Scientists report that it is possible to detect and predict heat damage in crops by measuring the fluorescent light signature of plant leaves experiencing heat stress. If collected via satellite, this fluorescent signal could support widespread monitoring of growth and crop yield under the heat stress of climate change, the researchers say.
Their study measures sun-induced chlorophyll fluorescence - or SIF - to monitor a plant's photosynthetic health and establish a connection between heat stress and crop yield. The findings are published in the journal Global Change Biology.
Sun-induced chlorophyll fluorescence occurs when a portion of photosynthetic energy, in the form of near-infrared light, is emitted from plant leaves, the researchers said.
There is a link between sun-induced chlorophyll fluorescence and photosynthetic rate in plants; however, it was unclear if SIF detection could measure physiological responses in heat-stressed plants. When soybeans are exposed to high-temperature stress, for example, they do not show any distinctive changes in canopy structure, and conventional remote sensing signals do not provide clear consequential spectral signatures."
Hyungsuk Kimm, Study Lead Author and Natural and Resources and Environmental Sciences Graduate Student, University of Illinois Urbana-Champaign
To clarify the link between SIF and crop yield, researchers used a hyperspectral sensing system to measured SIF above soybean crops in the U. of I.'s Temperature Free-Air-Controlled Enhancement experimental plots in central Illinois. The setup monitored changes in chlorophyll fluorescence of soybean leaf canopies in a controlled environment using infrared lamps to raise temperatures 1.5, 3.0, 4.5, and 6.0 degrees Celsius above the ambient crop canopy temperature, the study reports.
"This experimental setup - and it's a large temperature gradient - is the first of its kind," said co-author Carl Bernacchi, a professor of plant biology and of crop sciences and a research scientist with the U.S. Department of Agriculture's Agricultural Research Service at the U. of I.
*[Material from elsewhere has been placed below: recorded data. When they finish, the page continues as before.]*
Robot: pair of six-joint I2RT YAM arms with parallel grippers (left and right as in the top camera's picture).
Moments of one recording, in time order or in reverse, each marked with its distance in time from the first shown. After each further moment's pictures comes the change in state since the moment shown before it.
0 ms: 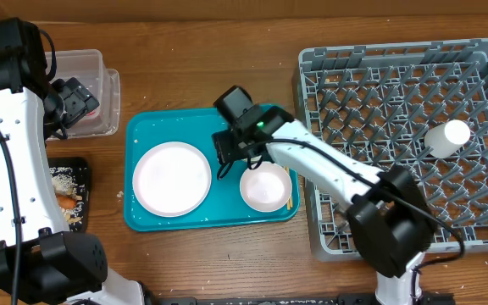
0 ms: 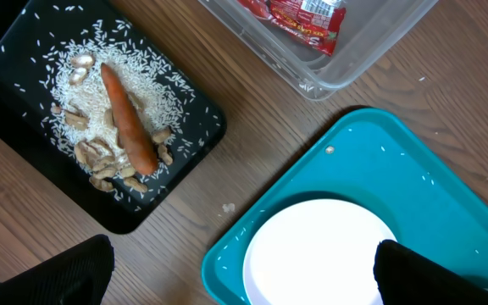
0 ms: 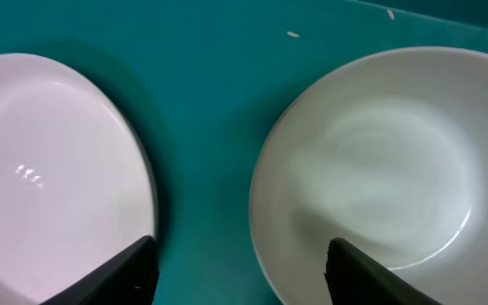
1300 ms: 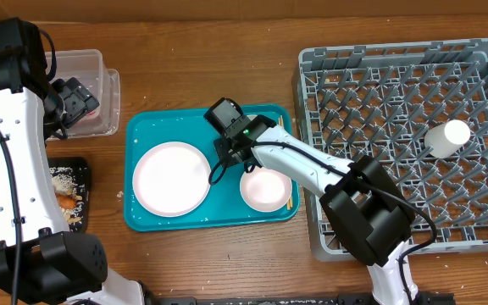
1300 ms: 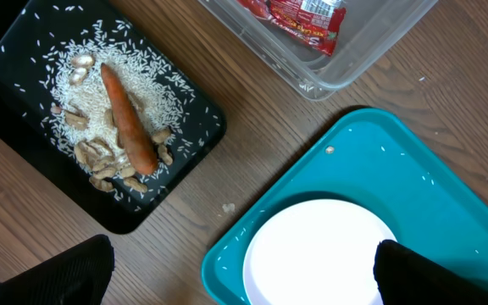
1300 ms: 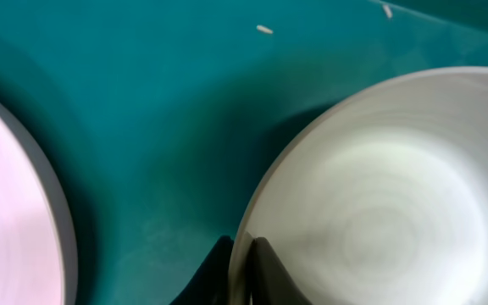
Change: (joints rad) left arm 0.000 0.000 0.000 0.000 0.000 0.000; right arm 0.022 0.102 0.003 0.056 0.120 -0.027
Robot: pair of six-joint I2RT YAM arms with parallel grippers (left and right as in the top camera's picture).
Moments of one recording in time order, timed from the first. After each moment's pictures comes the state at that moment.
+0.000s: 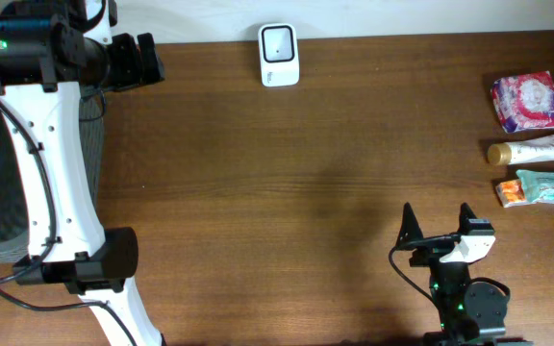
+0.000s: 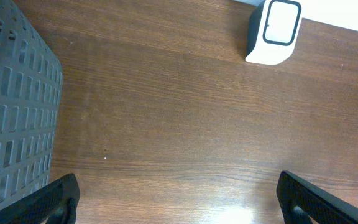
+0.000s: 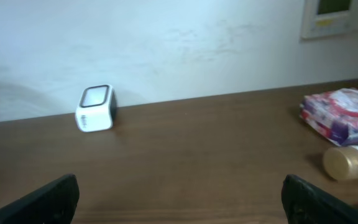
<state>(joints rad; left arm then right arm) 0.02 2.07 2.73 -1.69 0.12 -0.19 0.03 0.02 0.07 -0.10 0.02 0.15</state>
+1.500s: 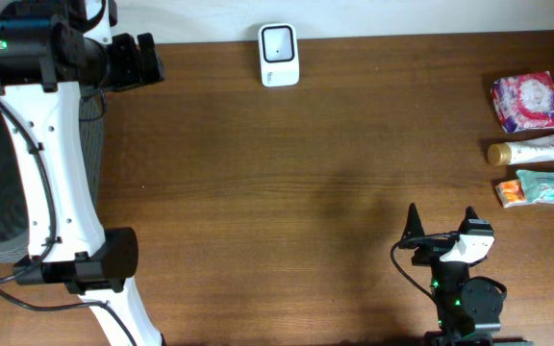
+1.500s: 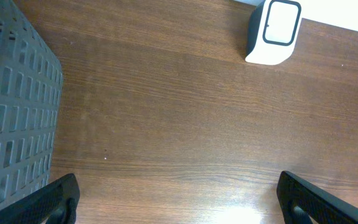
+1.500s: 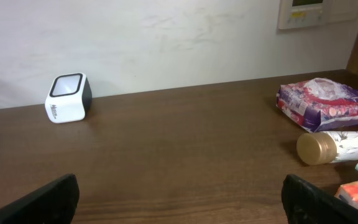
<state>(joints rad) 0.02 2.07 2.73 -1.69 0.12 -0.19 -0.02 0.02 0.02 -0.07 0.05 0.11</state>
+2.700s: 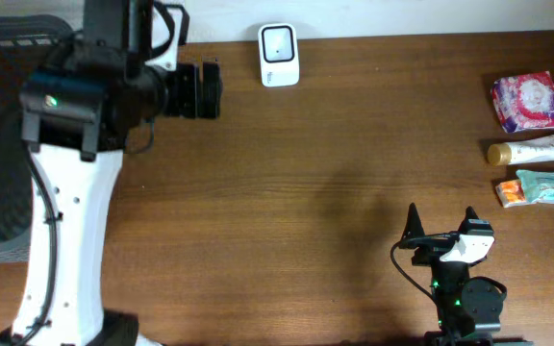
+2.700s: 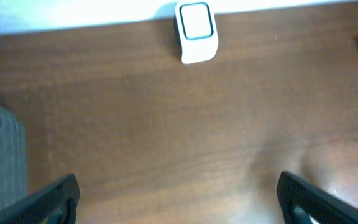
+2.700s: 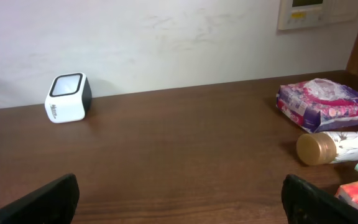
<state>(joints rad) -0.24 1.70 2.21 -1.36 0.06 -0.11 -0.02 0.01 0.02 -0.07 0.05 0.11</state>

"We found that sun-induced fluorescence responds to temperature increases and corresponds with fewer and lower quality soybean leaves," said natural and resources and environmental sciences professor Kaiyu Guan, who directed the study. "We also found that heat stress has a great impact on soybeans during their reproductive stages when the plants are producing grain, which ultimately affects the size and quantity of the resulting soybeans."
This study establishes a correlation between heat stress, SIF and grain quality and clarifies how heat stress affects photosynthetic performance and crop yield.
"The technique may provide a tool for breeders to identify more heat-resistant crops and help farmers select the best crops to grow in the U.S. Corn Belt as temperatures rise, as predicted by many climate models," said co-author Lisa Ainsworth, a plant biology professor and U.S. Department of Agriculture scientist at Illinois.
Kimm, H., et al. (2021) Quantifying high-temperature stress on soybean canopy photosynthesis: The unique role of sun-induced chlorophyll fluorescence. Global Change Biology. doi.org/10.1111/gcb.15603.